Work order | Could you give back exactly the lines below from the one with "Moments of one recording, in" through the one with "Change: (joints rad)", without a single picture?

Dataset entries |
>>>>
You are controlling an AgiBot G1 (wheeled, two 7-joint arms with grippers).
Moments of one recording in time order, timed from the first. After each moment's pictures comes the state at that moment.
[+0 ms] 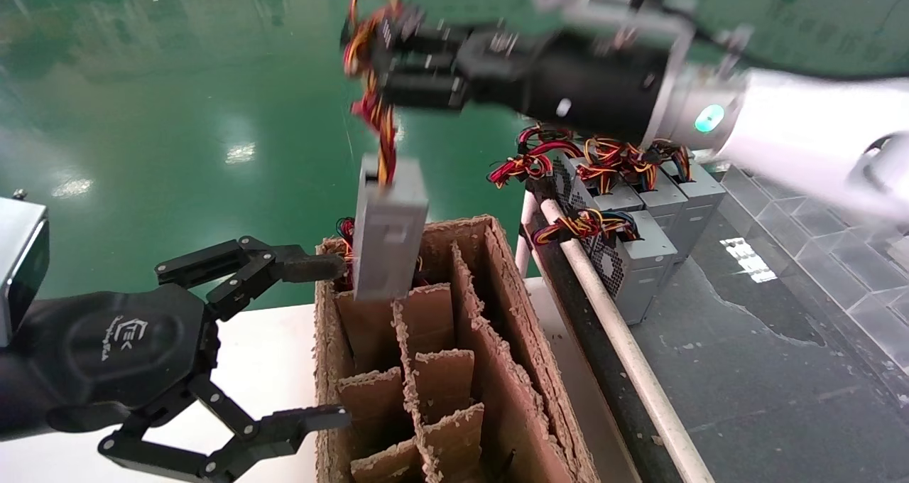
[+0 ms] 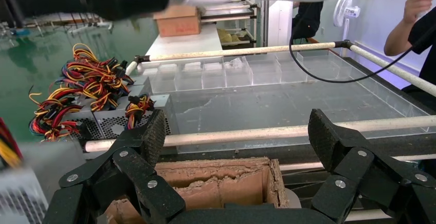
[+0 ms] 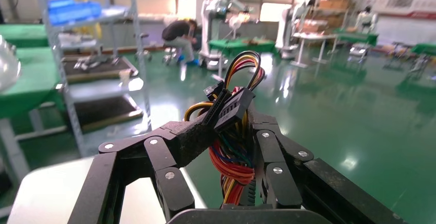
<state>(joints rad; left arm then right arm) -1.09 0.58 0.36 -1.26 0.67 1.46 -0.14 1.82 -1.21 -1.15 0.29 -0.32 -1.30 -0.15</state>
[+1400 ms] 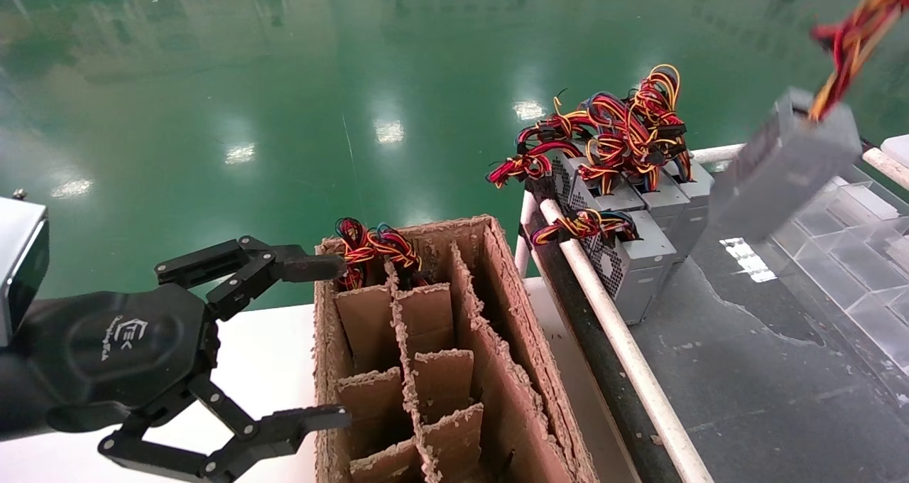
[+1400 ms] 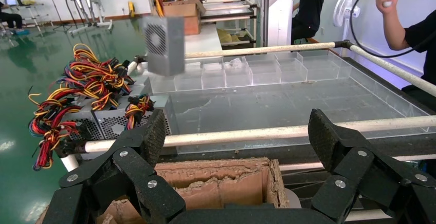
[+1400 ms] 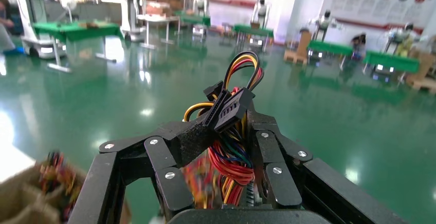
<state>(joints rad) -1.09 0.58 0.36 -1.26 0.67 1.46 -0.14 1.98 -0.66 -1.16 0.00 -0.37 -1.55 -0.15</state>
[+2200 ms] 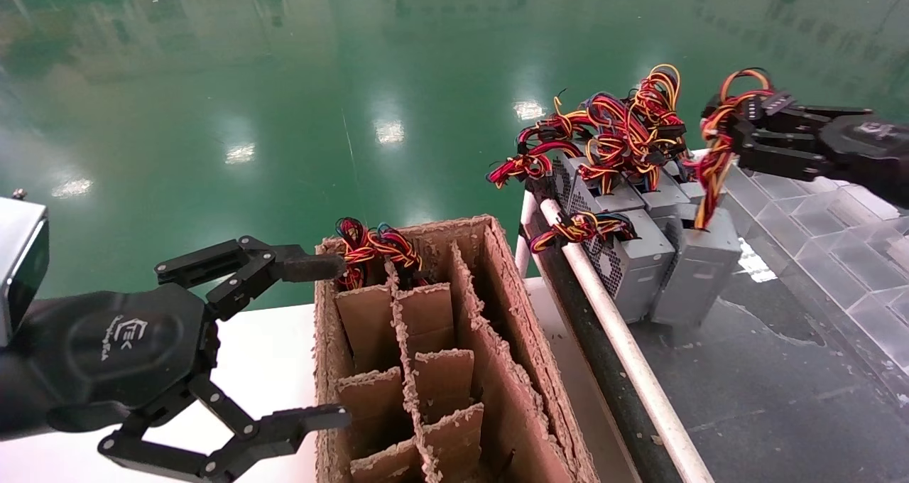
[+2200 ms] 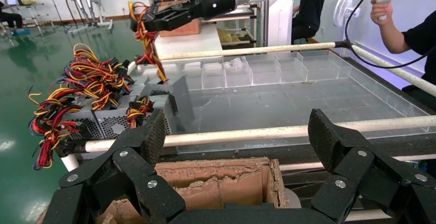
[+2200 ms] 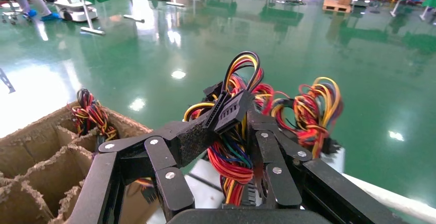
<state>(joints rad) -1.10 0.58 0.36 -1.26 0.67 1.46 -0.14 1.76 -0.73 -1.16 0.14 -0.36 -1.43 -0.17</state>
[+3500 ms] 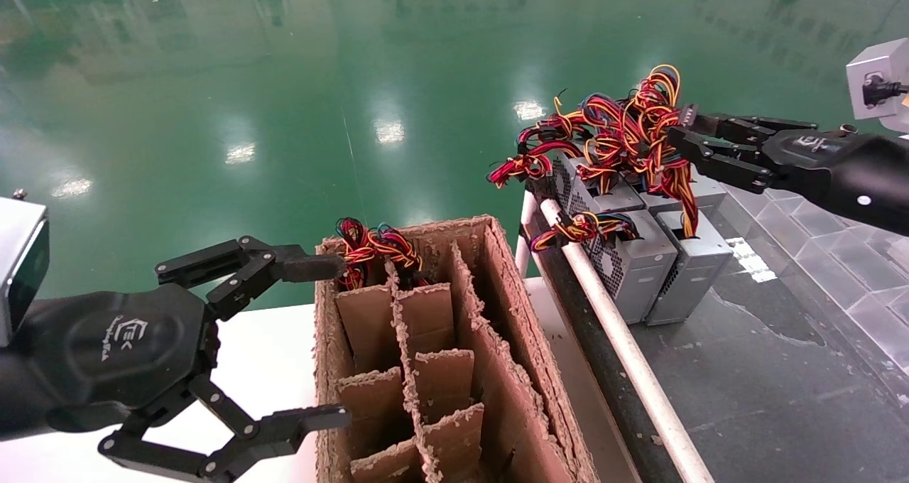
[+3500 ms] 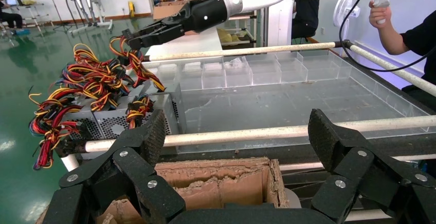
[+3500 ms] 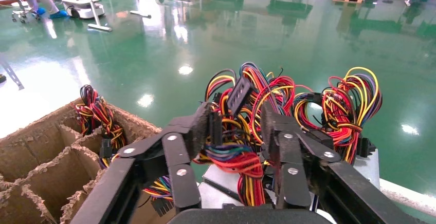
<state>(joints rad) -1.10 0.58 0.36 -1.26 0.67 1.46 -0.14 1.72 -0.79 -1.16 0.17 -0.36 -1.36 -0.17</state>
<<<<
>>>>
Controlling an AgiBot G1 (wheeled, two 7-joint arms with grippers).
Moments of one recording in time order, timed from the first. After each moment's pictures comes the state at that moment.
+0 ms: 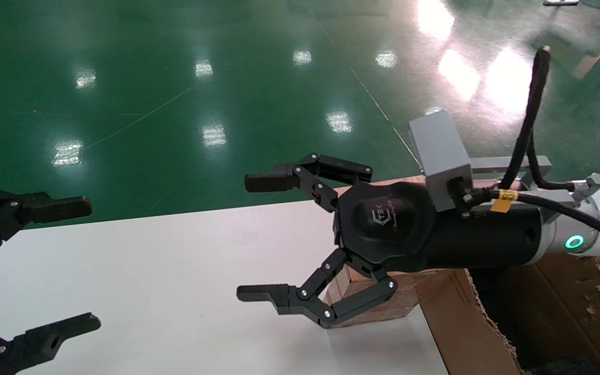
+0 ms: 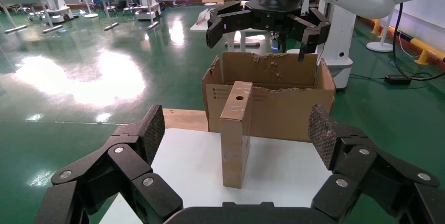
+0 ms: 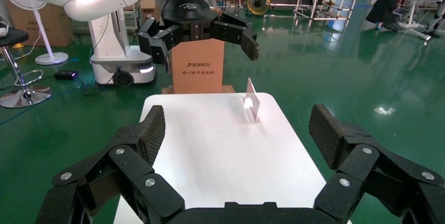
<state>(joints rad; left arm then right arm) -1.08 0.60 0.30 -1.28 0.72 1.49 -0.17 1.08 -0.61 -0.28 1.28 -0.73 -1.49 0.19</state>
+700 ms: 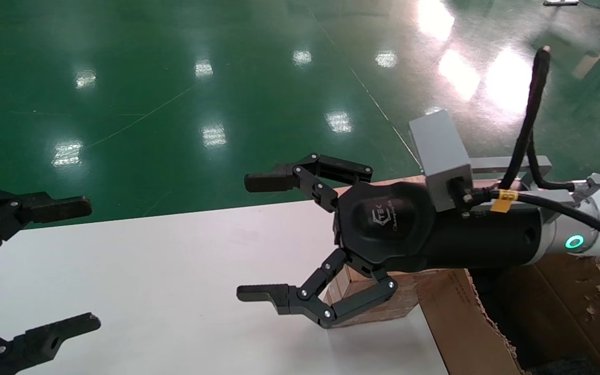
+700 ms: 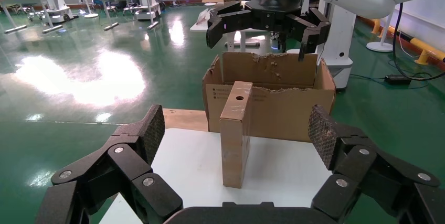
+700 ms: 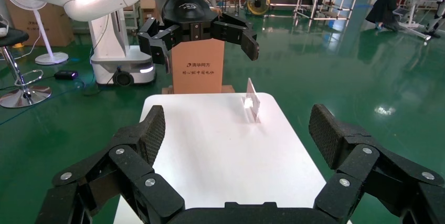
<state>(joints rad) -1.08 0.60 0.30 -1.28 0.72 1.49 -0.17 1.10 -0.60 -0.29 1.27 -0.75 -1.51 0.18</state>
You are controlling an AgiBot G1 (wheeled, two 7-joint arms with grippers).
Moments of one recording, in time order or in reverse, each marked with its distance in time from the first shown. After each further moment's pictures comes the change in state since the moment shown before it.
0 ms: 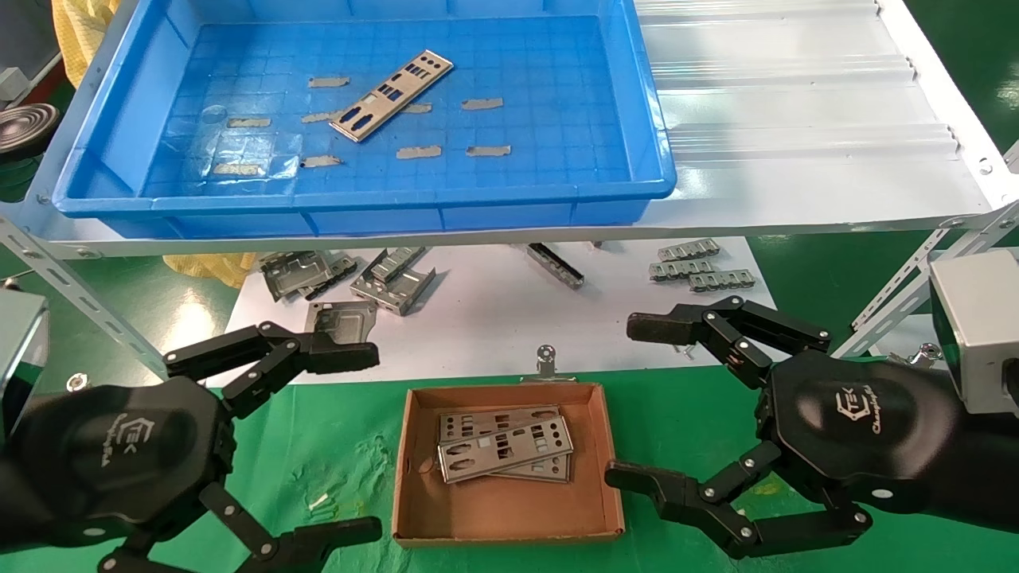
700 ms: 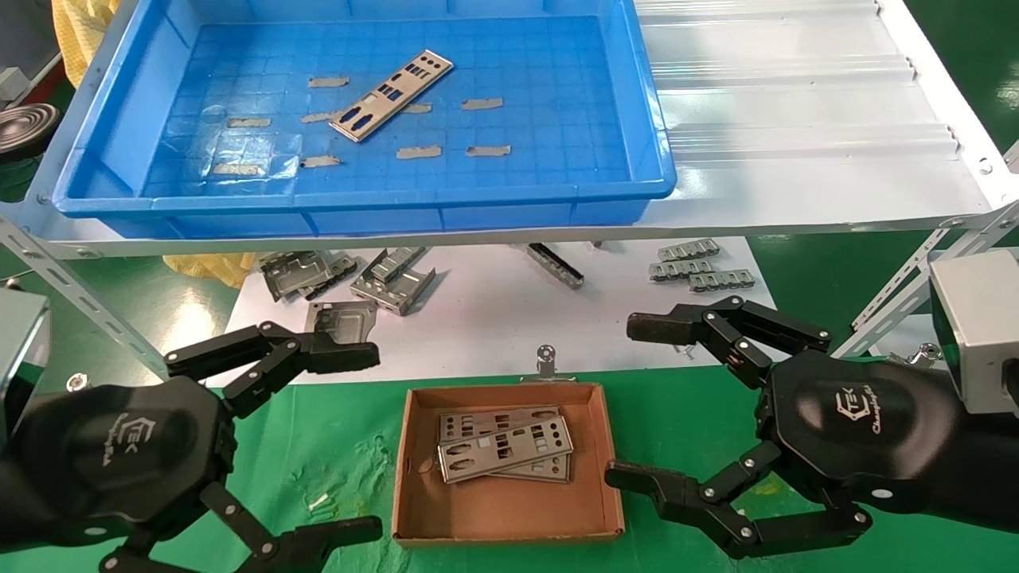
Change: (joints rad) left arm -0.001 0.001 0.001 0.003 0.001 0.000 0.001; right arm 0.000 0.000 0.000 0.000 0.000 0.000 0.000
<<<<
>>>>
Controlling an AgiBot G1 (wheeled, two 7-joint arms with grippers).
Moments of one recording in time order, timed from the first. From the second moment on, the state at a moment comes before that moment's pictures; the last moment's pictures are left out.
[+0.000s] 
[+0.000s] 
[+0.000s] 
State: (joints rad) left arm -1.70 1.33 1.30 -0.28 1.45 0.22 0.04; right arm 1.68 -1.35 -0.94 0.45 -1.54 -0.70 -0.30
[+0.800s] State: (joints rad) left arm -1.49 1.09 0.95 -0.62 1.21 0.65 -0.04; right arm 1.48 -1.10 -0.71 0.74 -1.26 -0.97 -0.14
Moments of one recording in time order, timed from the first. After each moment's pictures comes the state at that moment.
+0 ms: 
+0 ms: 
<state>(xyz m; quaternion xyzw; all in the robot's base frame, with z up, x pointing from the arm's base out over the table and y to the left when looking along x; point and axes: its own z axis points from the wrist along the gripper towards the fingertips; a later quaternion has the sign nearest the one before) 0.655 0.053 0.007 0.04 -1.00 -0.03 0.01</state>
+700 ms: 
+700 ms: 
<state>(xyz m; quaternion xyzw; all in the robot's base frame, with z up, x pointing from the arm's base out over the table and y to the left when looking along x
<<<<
Task response |
Moments of one recording, in time order or in reverse, each marked with its distance in time from the first shown. After each further moment's pictures comes the change in state since the moment shown before it.
0 ms: 
700 ms: 
Change: (joints rad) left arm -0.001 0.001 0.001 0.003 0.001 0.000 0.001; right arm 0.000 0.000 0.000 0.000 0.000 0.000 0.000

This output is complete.